● PROMPT
Take the listing below and output it again exactly.

● RECORDS SUPPLIED
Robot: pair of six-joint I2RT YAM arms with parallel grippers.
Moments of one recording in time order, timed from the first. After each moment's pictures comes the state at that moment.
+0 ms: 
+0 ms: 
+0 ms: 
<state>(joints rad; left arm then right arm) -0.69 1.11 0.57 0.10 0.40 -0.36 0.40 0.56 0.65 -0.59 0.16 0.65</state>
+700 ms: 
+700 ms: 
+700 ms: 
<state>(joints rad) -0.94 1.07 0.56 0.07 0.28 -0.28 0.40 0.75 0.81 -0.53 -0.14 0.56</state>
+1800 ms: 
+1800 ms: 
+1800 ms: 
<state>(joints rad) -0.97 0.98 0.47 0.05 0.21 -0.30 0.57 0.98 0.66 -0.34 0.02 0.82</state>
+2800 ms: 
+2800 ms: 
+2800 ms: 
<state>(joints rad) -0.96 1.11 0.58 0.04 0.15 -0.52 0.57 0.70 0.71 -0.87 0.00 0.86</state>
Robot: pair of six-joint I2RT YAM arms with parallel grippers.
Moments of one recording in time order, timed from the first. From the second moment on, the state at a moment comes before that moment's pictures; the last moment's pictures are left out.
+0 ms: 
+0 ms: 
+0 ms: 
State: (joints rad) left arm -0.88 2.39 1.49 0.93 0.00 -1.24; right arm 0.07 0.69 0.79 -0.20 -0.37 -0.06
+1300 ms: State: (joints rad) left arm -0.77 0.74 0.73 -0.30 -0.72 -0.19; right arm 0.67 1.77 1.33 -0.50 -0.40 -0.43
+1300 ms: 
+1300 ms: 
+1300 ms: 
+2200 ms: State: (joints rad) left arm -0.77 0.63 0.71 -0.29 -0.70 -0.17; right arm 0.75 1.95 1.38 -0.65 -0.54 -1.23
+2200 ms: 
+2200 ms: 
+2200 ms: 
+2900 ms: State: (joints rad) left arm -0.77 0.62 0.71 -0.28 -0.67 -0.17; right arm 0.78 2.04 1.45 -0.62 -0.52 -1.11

● ANSWER FOR THE TASK
Robot: pair of six-joint I2RT YAM arms with parallel grippers.
Moments of one recording in time order, timed from the first. After each moment's pictures comes the state at that moment.
+0 ms: 
+0 ms: 
+0 ms: 
<state>(joints rad; left arm then right arm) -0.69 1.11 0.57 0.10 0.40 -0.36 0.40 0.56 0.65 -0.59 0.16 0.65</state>
+700 ms: 
+700 ms: 
+700 ms: 
<state>(joints rad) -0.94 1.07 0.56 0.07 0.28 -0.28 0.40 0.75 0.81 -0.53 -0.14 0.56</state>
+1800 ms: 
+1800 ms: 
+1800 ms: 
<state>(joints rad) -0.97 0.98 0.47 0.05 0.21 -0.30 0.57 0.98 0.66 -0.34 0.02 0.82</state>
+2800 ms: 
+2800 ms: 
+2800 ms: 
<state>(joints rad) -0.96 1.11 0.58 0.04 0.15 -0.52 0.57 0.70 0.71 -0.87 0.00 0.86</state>
Robot: pair of six-joint I2RT YAM arms with parallel grippers.
Moments of one recording in time order, timed from the first. From the second moment on, the state at a moment comes before that moment's pictures; the last moment's pictures are left out.
+0 ms: 
+0 ms: 
+0 ms: 
State: (joints rad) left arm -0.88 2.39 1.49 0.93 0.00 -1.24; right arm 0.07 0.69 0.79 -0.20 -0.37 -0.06
+1300 ms: State: (joints rad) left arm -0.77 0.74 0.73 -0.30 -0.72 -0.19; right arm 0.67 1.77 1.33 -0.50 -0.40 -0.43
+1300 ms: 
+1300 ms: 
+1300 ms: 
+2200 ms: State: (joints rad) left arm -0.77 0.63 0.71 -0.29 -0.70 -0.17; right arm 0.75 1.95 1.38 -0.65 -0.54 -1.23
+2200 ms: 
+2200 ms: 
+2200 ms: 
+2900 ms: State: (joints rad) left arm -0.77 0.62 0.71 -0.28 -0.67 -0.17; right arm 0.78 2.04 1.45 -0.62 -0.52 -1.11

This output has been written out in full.